▸ **WHAT YOU NEED TO DO**
The answer should be an exact copy of the data.

▸ **SOURCE MATERIAL**
:::

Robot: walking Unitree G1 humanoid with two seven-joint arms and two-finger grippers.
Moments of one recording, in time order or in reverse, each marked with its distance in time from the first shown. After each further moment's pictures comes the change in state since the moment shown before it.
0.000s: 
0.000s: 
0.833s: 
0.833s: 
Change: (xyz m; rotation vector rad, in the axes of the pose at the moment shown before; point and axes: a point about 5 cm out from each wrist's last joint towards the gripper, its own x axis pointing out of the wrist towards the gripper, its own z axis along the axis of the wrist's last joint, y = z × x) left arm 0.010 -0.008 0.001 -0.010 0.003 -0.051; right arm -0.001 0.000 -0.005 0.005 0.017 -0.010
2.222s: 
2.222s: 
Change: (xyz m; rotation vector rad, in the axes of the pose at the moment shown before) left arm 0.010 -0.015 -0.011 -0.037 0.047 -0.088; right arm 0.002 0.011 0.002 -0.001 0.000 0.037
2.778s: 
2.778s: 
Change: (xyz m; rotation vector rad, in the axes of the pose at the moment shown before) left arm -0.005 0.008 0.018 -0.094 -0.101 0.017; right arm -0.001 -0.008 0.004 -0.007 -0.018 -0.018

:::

▸ **ANSWER BOX**
Robot: walking Unitree G1 humanoid with two seven-joint arms and two-finger grippers.
Moments of one recording, in time order or in reverse, each marked with its distance in time from the first shown. After each further moment's pictures comes the change in state since the moment shown before it.
0.000s: 
0.000s: 
0.833s: 
0.833s: 
Change: (xyz m; rotation vector rad, in the axes of the pose at the moment shown before; point and axes: a point about 5 cm out from each wrist's last joint towards the gripper, its own x axis pointing out of the wrist towards the gripper, its own z axis along the axis of the wrist's last joint, y = z × x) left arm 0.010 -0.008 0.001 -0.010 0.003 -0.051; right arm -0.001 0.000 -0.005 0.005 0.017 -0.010
2.222s: 
2.222s: 
Change: (xyz m; rotation vector rad, in the axes of the pose at the moment shown before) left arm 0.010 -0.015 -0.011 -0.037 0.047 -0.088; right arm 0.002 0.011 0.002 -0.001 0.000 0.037
2.778s: 
2.778s: 
Change: (xyz m; rotation vector rad, in the axes of the pose at the moment shown before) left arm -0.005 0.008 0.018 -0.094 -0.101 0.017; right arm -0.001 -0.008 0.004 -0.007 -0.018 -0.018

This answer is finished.